Le problème avec les écrivains prolifiques, c’est que l’on oublie parfois à quel point ils peuvent être talentueux. Ces dernières années, on avait un peu négligé les romans de James Lee Burke. Les Jaloux, son très beau nouveau livre, vient nous rappeler pourquoi on aime tant cet auteur.
James Lee Burke est sans conteste l’un des plus grands écrivains de romans noirs, l’un des piliers des éditions Rivages, avec James Ellroy. Bien plus prolifique que l’auteur du Dahlia noir, Burke publie un roman par an depuis plus de 40 ans. S’il est l’auteur de quelques chefs-d’œuvre (Prisonniers du ciel, Dans la Brume électrique avec les morts confédérés,…), Burke a parfois donné l’impression de se répéter ces dernières années et ses récents romans consacrés au personnage de Dave Robicheaux ont moins séduit que par le passé. Mais la parution des Jaloux arrive à point nommé pour nous rappeler l’immense talent de cet auteur. Porté comme toujours par une écriture sublime, ce nouveau livre est l’occasion idéale pour (re)découvrir James Lee Burke.
L’intrigue du roman se situe à Houston au tout début des années 1950. Aaron Holland Broussard est un adolescent de 17 ans qui s’efforce d’être quelqu’un de bien, en dépit ou à cause des démons qui le hantent.
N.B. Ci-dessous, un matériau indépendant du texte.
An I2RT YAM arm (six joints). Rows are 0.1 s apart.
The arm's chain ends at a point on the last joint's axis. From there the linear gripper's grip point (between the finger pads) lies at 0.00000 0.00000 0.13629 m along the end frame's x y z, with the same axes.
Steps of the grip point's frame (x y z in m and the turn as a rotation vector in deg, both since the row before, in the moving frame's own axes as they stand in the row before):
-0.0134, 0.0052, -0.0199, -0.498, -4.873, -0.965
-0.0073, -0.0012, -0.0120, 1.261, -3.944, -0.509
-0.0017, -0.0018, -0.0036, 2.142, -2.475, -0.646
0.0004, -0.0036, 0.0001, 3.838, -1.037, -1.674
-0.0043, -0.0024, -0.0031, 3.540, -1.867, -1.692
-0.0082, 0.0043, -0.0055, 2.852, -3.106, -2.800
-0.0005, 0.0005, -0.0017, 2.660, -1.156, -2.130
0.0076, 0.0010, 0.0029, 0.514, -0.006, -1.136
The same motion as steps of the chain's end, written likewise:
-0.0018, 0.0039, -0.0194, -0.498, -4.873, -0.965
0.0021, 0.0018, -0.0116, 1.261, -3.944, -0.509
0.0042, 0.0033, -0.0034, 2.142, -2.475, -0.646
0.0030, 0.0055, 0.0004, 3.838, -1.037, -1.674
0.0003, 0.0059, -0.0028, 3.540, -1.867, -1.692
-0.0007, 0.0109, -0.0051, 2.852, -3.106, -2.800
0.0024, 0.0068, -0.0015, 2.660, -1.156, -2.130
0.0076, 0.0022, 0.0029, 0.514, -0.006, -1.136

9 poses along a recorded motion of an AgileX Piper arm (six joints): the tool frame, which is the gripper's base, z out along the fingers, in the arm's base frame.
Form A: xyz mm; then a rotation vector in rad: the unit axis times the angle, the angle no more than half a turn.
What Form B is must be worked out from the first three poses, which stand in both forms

Aaron est en effet victime de crises, des sortes black-out dont il émerge sans se souvenir de ce qu’il a pu faire pendant un certain laps de temps. Aaron doit aussi vivre avec la dépression de ses parents : un père droit et intègre mais alcoolique et une mère rongée par une insondable tristesse.
Un soir, Aaron intervient alors qu’il est témoin d’une dispute entre Grady Harrelson et sa petite amie Valérie Epstein. Secrètement amoureux de la jeune fille, Aaron se confronte verbalement à Grady, un jeune homme issu de l’une des plus riches familles du Texas. Il ne le sait pas encore mais cette altercation sera le point de départ d’une spirale de violence dans laquelle il va être entraîné bien malgré lui. Aaron va alors découvrir un monde dont il ignore tout, un monde peuplé de flics ripoux, de mafiosi, de trafiquants de drogue et de voyous, un monde animé par les rivalités et la jalousie.
À partir de cette intrigue assez simple, rythmée par des scènes d’affrontements souvent verbaux, parfois physiques, James Lee Burke construit un tableau d’une époque révolue mais qu’il a bien connue. Il restitue les années 50 avec la précision qu’on lui connaît : les marques des voitures, les références musicales et les descriptions des vêtements des adolescents viennent émailler un récit qui parvient parfaitement à saisir cette époque, celle d’un pays prospère et puissant mais rongé par le mal. Le maccarthysme, les inégalités sociales, le racisme, la cupidité sont comme des vers qui pourrissent le fruit. Car finalement, dans Les Jaloux comme dans toute son œuvre, James Lee Burke ne cesse de s’interroger sur le mal. Si ses romans sont peuplés de personnages monstrueux (ici les tueurs de la mafia), ils sont aussi parcourus de personnages capables du meilleur comme du pire, des personnages qui, à l’instar d’Aaron, s’efforcent d’être bons mais sont dévorés par instants par une colère incontrôlable. Chez Burke, le monde est donc une sorte de paradis corrompu par l’homme. Ses descriptions qui laissent une large part aux sensations témoignent d’ailleurs de son amour de la nature, une nature salie par l’homme.
Pour autant, James Lee Burke n’est pas un auteur pessimiste. Ses personnages sont aussi capables d’aimer et dans Les Jaloux il est beaucoup question d’amour : l’amour filial est au cœur d’un roman qui propose une autre très belle histoire d’amour, celle d’Aaron et Valérie, deux adolescents qui n’aspirent qu’à vivre et être heureux.
Âgé de 86 ans, James Lee Burke refuse donc de prendre sa retraite. Il nous propose au contraire l’un de ses plus beaux romans.